What you should do
Among the lines of data below, reproduce only those from the one with "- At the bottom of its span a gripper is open" through the one with "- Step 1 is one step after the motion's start", exactly as they stand, both ends included.

*** Materials provided

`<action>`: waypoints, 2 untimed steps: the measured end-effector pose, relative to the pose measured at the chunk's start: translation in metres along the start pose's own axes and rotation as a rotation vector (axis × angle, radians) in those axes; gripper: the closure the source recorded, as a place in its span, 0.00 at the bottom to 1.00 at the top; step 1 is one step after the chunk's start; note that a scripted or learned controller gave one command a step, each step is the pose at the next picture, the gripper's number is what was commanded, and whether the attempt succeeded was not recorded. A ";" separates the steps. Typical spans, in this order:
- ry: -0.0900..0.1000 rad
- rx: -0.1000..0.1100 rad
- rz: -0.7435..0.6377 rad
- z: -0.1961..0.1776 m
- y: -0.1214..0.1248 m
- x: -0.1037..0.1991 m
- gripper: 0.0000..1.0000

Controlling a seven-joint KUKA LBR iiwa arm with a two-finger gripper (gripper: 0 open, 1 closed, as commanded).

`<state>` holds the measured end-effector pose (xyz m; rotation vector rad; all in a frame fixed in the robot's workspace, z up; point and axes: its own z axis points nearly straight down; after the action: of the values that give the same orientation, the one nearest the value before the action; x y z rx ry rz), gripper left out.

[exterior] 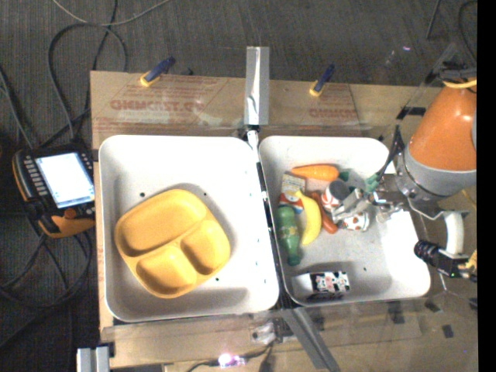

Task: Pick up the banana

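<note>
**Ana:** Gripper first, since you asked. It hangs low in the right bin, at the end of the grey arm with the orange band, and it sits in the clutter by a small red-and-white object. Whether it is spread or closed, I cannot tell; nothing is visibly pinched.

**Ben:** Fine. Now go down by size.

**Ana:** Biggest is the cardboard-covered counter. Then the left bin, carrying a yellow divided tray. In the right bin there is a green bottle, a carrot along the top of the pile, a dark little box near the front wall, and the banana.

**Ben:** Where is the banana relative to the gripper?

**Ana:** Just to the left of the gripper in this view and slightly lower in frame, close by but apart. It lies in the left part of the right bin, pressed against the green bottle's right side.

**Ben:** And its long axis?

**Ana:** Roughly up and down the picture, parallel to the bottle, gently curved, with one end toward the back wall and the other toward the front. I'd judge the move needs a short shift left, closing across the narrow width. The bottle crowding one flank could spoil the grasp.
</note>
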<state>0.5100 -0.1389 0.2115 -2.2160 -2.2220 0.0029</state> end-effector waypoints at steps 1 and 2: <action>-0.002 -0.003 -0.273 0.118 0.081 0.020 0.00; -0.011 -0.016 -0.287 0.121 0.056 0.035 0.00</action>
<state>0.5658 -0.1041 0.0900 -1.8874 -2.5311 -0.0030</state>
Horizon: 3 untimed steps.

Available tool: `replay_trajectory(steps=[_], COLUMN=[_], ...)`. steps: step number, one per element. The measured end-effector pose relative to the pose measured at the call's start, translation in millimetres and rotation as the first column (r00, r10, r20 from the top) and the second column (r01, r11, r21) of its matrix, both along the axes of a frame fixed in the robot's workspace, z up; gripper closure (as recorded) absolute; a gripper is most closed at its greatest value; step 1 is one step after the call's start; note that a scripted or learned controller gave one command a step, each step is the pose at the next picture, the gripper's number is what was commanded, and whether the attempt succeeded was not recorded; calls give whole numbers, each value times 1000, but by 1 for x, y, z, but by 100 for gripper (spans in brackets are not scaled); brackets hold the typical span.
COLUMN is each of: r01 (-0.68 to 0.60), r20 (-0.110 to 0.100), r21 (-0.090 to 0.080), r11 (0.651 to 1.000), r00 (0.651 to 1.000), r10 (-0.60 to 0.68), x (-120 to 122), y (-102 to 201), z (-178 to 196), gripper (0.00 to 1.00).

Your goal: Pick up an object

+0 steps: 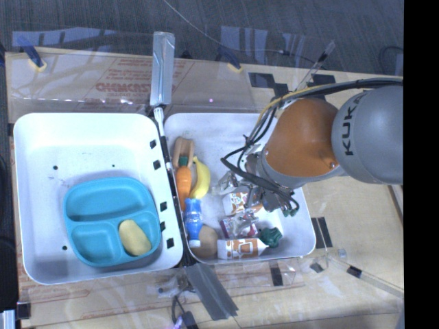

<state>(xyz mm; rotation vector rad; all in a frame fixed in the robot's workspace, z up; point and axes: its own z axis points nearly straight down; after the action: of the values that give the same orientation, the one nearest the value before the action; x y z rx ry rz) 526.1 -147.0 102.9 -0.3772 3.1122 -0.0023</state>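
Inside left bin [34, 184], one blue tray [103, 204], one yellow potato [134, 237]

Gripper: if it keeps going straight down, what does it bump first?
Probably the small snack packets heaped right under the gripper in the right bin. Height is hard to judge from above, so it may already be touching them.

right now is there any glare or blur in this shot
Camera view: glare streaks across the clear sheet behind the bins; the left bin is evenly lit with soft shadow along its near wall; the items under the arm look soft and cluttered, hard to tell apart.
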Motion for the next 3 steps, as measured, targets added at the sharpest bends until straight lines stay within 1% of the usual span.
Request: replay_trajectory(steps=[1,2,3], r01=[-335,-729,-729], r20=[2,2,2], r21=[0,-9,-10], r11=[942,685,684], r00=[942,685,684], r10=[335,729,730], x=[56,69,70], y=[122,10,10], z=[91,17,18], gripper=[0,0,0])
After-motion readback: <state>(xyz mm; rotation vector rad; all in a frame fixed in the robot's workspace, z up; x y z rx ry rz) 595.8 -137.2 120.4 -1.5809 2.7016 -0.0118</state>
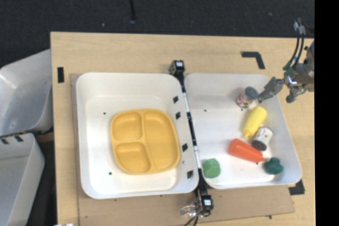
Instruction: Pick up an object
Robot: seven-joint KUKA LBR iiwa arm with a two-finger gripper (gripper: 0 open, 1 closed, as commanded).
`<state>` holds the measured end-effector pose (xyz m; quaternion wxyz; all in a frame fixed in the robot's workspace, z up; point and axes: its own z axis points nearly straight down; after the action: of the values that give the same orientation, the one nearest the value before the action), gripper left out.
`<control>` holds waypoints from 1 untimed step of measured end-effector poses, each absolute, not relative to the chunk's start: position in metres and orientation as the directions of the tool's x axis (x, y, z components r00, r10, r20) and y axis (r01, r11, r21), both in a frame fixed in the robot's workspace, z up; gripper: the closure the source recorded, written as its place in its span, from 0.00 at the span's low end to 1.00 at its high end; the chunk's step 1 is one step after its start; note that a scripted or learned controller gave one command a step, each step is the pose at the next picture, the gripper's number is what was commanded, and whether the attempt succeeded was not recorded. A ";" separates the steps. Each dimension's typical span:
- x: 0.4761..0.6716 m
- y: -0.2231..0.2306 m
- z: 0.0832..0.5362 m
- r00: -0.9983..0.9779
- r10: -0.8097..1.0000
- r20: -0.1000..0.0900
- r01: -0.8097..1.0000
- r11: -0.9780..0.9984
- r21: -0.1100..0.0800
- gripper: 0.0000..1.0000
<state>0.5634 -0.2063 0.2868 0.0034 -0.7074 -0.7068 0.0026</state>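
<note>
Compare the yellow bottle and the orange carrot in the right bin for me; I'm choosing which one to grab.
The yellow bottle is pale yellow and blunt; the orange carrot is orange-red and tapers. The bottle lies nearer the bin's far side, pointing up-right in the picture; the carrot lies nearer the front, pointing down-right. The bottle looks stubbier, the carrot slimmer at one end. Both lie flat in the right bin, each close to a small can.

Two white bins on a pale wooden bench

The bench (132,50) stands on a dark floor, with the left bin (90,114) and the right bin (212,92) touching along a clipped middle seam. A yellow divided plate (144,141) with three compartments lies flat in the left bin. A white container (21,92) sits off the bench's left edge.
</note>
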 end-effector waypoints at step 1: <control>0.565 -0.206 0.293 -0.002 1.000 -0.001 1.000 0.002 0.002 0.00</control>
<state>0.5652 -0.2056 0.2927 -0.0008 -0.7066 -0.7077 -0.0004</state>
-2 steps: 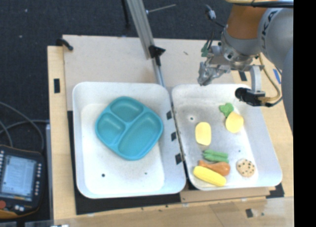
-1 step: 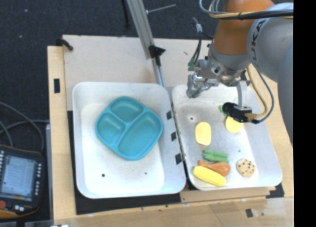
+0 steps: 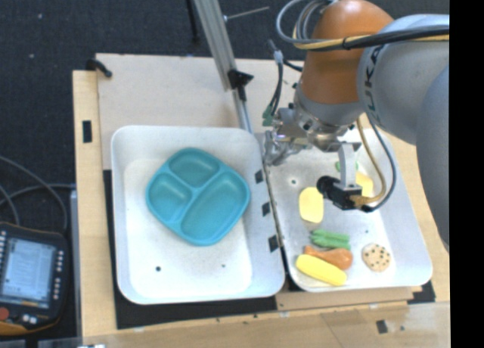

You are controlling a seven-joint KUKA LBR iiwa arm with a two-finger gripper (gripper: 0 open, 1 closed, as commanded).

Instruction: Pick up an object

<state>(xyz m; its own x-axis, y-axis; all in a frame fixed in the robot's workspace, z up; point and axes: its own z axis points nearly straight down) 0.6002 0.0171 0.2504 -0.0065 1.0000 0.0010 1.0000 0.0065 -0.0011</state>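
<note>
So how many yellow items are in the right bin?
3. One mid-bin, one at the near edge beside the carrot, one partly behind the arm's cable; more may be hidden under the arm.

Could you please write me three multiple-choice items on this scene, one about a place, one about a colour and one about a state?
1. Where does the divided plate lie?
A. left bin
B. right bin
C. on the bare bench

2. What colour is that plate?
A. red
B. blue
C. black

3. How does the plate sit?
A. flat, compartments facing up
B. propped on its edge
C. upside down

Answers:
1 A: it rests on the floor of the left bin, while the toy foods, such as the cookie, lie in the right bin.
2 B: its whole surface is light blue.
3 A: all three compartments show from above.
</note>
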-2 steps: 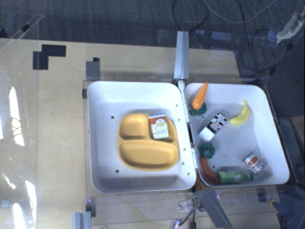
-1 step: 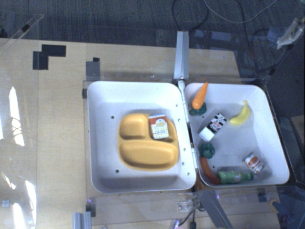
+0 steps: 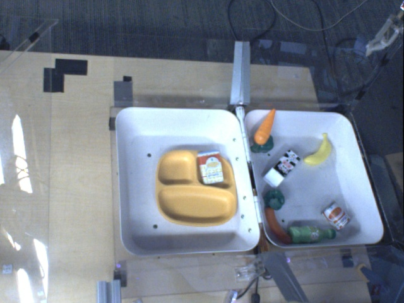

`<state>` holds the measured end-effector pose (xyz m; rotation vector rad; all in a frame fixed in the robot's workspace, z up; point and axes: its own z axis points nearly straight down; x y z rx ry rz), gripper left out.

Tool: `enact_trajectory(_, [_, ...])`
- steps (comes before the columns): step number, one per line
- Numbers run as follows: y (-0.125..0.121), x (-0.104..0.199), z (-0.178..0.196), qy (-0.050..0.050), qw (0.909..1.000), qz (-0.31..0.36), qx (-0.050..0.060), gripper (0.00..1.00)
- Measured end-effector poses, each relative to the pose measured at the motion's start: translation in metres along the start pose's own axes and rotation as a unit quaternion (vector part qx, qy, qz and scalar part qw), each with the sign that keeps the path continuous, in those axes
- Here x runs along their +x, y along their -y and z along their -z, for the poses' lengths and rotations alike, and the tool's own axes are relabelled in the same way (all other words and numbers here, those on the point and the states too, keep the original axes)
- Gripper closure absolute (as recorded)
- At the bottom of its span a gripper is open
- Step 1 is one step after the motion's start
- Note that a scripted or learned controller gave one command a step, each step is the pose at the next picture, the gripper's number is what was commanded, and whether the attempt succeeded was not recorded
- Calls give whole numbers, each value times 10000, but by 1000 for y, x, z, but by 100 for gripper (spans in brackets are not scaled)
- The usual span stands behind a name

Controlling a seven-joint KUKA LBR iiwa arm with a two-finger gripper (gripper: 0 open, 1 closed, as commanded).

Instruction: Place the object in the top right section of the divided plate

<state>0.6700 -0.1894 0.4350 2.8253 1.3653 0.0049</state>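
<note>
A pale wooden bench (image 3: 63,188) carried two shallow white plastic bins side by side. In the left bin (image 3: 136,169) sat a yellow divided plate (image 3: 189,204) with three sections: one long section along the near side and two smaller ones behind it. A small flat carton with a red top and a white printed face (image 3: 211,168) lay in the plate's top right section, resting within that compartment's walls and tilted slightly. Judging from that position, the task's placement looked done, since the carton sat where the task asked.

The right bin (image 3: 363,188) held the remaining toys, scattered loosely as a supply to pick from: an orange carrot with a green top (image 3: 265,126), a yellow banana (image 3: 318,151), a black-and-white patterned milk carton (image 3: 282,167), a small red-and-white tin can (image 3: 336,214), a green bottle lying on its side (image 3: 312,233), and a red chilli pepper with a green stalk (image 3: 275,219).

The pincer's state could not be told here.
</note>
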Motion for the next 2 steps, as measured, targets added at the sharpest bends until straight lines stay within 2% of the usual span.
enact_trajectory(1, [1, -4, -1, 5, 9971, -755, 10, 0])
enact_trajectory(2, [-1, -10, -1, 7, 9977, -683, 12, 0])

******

Expected answer
- At the bottom of its span a gripper is open
- Step 1 is one step after the motion's start

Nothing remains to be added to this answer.